I find the ridiculous expense of the whole funeral thing even more absurd than American weddings.
Amen.


DavidS - Oct 03, 2006 10:54:32 am PDT #1855 of 10001
"Look, son, if it's good enough for Shirley Bassey, it's good enough for you."

I think I understand the open casket notion, in terms of closure, but I've never felt 'better', if you will, for having seen the body.

The notion that people get more closure from an open casket was actually something promoted by the funeral industry. Not based on any psychological study.

Personally I found my mother's taxidermied body to be very freaky and alienating in the coffin. Not in the least comforting. Closure was not an issue since she was at home when she died.


Steph L. - Oct 03, 2006 10:58:11 am PDT #1856 of 10001
I look more rad than Lutheranism

What struck me at my granddad's pre-funeral open-casket viewing (the most recent one I've attended) was how many people, after wandering up to the coffin, said "He looks *great,* doesn't he?"

And I wanted to say to every one of them, "No; he looks DEAD." It didn't look like him sleeping -- there was nothing left there to animate what was in the coffin. Big difference.


Amy - Oct 03, 2006 10:59:59 am PDT #1857 of 10001
Because books.

The notion that people get more closure from an open casket was actually something promoted by the funeral industry. Not based on any psychological study.

I can believe that. And I say that having an uncle who has worked in the funeral industry since he was in high school, and is one of the nicest, gentlest people ever. (He's very good at what he does, too, in that he's very comforting and understanding.)

That said, I do think it's weird. And often very upsetting. Ben was almost eight when Stephen's mother died, and he was okay (she'd been ill, strokes, etc.) until we went to the viewing. He took one look at her in the casket and completely lost it.

I don't want to be buried. Even my FiL, who doesn't believe in cremation, is upset that he buried my MiL way up here, because he knows that once he's gone, no one will be left in this area to visit the graves. He never even visited his own parents' graves, or so he's said. And that makes me sad, even though logically I know it *shouldn't* -- the person you've lost isn't actually lying there in the ground, but the idea of a grave sitting untended and unvisited for years on end is somehow awful.

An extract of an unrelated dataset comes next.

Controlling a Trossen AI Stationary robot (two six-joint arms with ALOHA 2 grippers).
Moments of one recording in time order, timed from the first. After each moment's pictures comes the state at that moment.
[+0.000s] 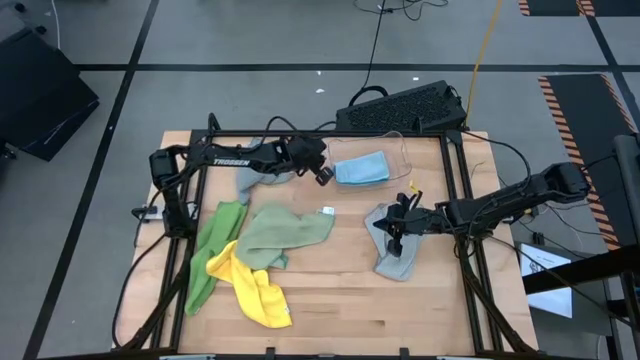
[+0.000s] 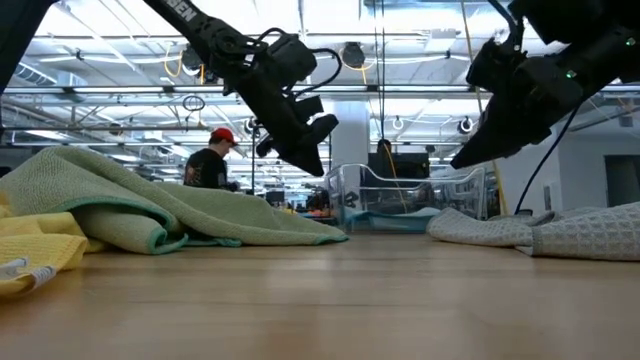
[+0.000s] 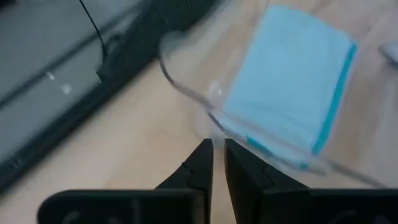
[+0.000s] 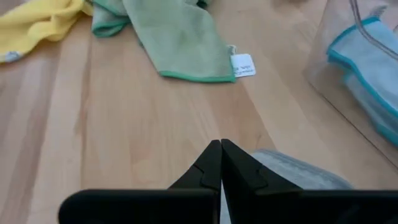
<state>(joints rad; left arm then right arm) 0.37 1.84 1.23 -0.14 -0.19 -0.22 0.19 1.09 0.36 0.07 0.31 0.36</state>
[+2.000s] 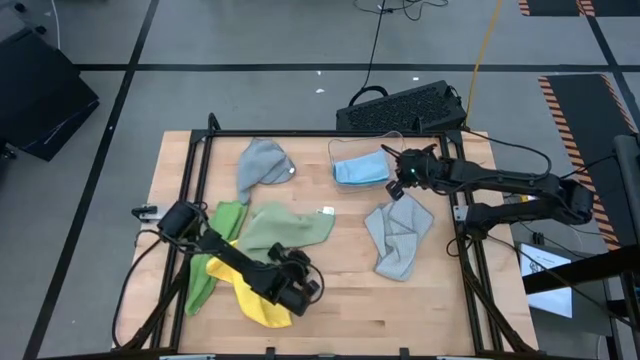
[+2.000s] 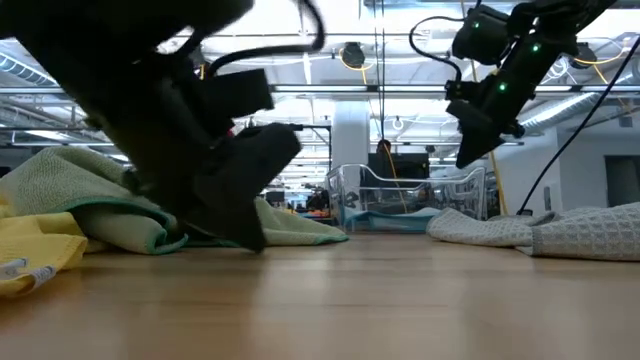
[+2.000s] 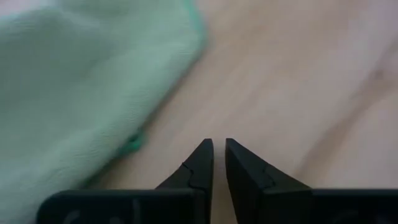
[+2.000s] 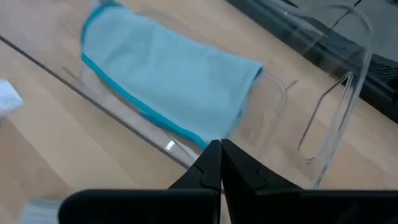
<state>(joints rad) -0.52 2.07 1.23 -0.52 -0.74 -1.20 -0.40 1.07 0.64 -0.48 0.31 0.32</state>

beekaytee - Oct 03, 2006 11:02:44 am PDT #1858 of 10001
Compassionately intolerant

The notion that people get more closure from an open casket was actually something promoted by the funeral industry. Not based on any psychological study.

This I totally believe.

Fortunately, when my great aunt died in my house, I woke up...right then, I believe...and she was still warm when I found her. So much so, I was a bit confused for a minute. The fact that (whitefonted for the possible squick factor) she'd stopped breathing, swallowed her tongue and had no heart beat just didn't register right away. Still, I knew the second that I woke up that she was gone.

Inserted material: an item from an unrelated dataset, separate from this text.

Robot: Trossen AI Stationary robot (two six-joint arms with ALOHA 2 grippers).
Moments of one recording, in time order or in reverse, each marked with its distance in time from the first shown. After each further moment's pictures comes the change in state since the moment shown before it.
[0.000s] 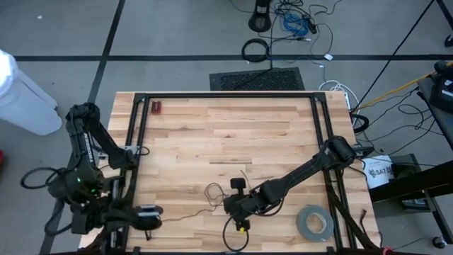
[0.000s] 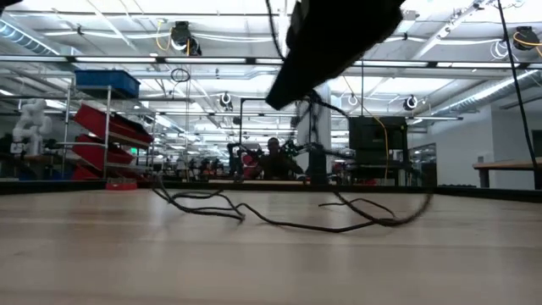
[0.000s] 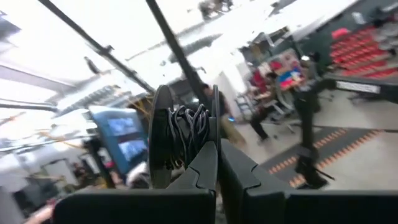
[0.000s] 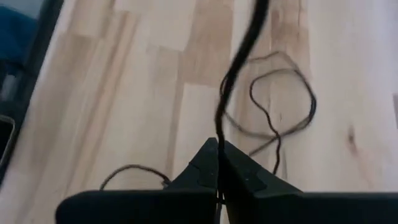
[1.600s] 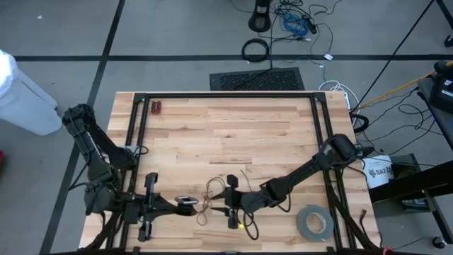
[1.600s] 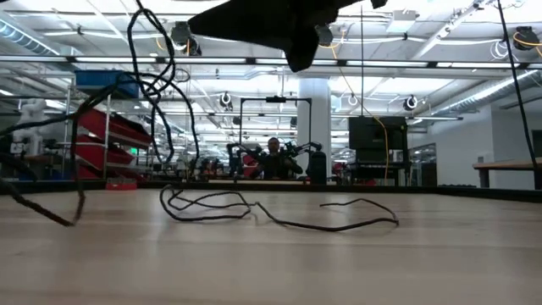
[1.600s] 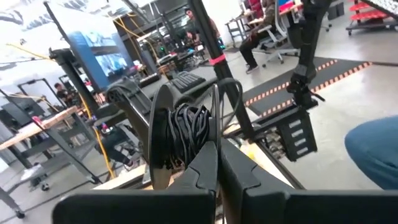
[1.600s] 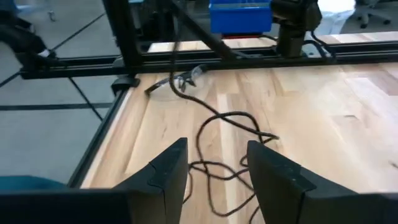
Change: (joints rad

Rather than being freaked out, I was just so, incredibly glad for her that the suffering was over. I laid my head on her shoulder and, just for a moment, got a whiff of that wonderful combination of Oil of Olay and starch that always characterizes her in my mind. It was like the effects of the various cancers had just floated away, in an opposite direction from her soul.

That moment was all I needed...knowing that the man who loved her for 60 years died on the same morning, in a neighboring state...I'm so glad we didn't have a funeral.